I have spoken to the OW. She denied having slept with him (she didn't realise that he had actually confessed it to me) although she admitted being involved with him. There is no doubt that she is an excellent, convincing and polite bare faced liar, but as you say, it's no good for my marriage either way.

I know my DH is a selfish idiot. I just wish he wasn't.

OP posts:
mrsboogie · 20/04/2010 14:37

"I am putting up with this shitty treatment because I cannot accept that my marriage is probably a failure. My own parents are divorced and I refuse to accept that for my own children who are both still preschoolers if there is any chance I can rectify the situation. In the absence of severe abuse/severe neglect etc, I think me and DH have a responsibility to sort this out given how young our DC are. I married for life and I still intend to be married for life."

that's all very well but he clearly doesn't feel the same way OP or he wouldn't still be carrying on with her.

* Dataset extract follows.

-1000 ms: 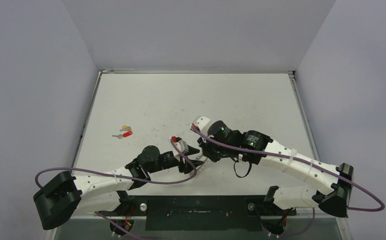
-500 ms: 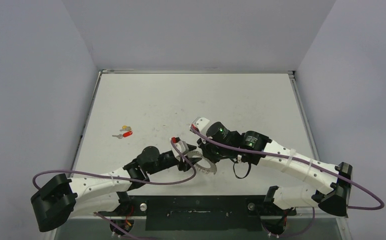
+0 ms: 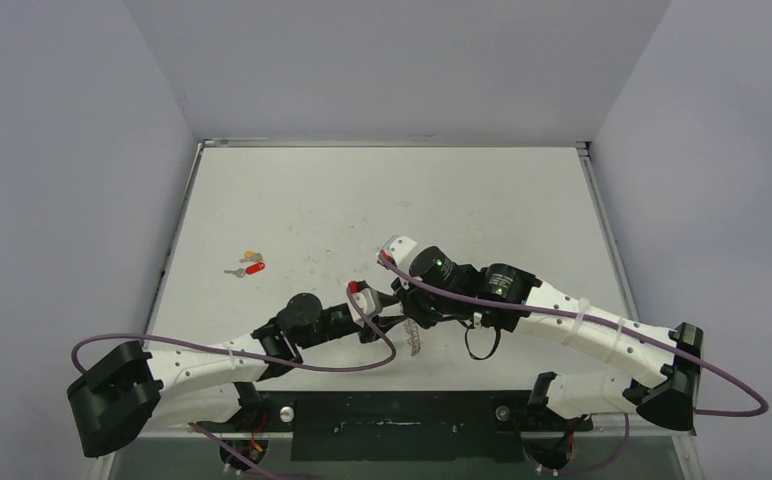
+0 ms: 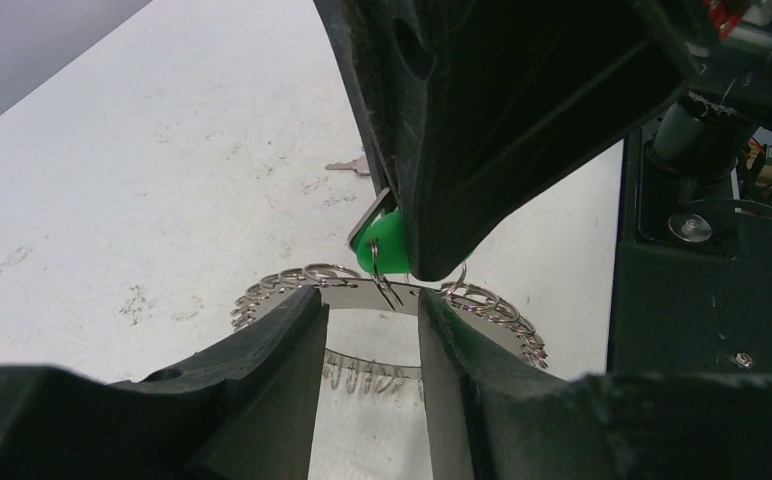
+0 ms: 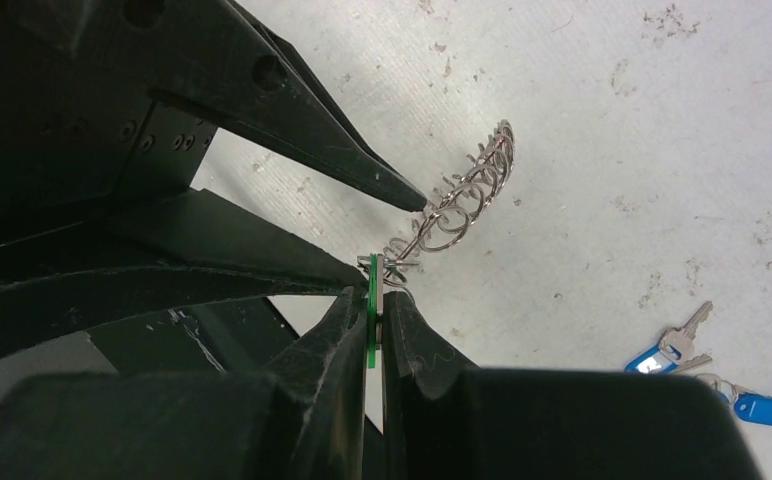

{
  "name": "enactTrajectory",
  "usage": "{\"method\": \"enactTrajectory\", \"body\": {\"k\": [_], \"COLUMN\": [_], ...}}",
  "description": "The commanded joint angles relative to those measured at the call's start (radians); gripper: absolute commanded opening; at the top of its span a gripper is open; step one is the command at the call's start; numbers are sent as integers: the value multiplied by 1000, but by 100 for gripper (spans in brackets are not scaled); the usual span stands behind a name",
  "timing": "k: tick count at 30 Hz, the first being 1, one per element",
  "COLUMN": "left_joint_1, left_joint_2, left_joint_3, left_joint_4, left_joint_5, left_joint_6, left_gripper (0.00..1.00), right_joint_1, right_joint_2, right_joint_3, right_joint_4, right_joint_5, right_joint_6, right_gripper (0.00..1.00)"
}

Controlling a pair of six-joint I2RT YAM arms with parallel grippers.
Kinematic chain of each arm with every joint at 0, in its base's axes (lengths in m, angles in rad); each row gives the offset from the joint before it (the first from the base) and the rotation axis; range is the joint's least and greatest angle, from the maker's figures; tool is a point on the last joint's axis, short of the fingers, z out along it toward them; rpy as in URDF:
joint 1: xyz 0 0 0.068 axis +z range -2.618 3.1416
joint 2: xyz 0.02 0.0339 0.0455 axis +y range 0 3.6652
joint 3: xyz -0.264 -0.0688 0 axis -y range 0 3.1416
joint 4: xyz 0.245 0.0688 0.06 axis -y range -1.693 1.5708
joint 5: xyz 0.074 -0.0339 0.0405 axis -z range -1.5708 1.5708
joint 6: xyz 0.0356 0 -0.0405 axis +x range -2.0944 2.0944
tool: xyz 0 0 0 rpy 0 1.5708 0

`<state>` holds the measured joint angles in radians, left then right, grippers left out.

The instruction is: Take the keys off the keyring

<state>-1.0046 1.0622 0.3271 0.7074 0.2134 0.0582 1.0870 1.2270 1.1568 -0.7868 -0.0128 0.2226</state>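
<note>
The keyring [image 4: 292, 282], a flat grey ring fringed with wire loops, hangs just above the table near the front edge. It shows small and on edge from above [image 3: 417, 338]. A key with a green tag [image 4: 386, 246] is joined to it by a wire loop. My right gripper [image 5: 377, 290] is shut on that green tag [image 5: 373, 300]. My left gripper [image 4: 372, 305] stands open, its fingers [image 4: 282, 350] on either side of a stretch of the ring's band. In the right wrist view the left fingers [image 5: 392, 190] flank the loops [image 5: 467, 190].
Keys with red and yellow tags [image 3: 250, 265] lie on the table to the left. Two blue-tagged keys [image 5: 652, 356] lie at the right of the right wrist view. The black base plate [image 4: 702, 250] borders the table's near edge close to both grippers.
The left jaws have narrowed around the ring's band. The ring lay flatter half a second ago and now hangs more on edge. The right gripper keeps its hold on the green tag.
</note>
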Motion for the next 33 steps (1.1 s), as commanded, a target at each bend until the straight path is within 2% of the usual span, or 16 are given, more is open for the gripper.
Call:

If she isn't pregnant to him now she will be soon.If she is having unprotected sex in mid-cycle she is clearly trying to get pregnant. Once that happens they will have stripped you of any control you may think yo have now.

JustAnotherManicMummy · 20/04/2010 14:41

Oh dear.

ChickensHaveSinisterMotives · 20/04/2010 14:47

Wishing won't make it so. He is a selfish idiot. Put yourself and your children first.

AnyFucker · 20/04/2010 14:57

what everyone else said

OP, are you seeing a pattern emerging on this thread yet ?

GeekOfTheWeek · 20/04/2010 15:49

Nothing extra to add.

Fwiw I also think he is still with the ow and isn't too bothered about you and your feelings. You can't make a marriage work if he doesn't want to. I think you should be trying to retain your dignity and self respect.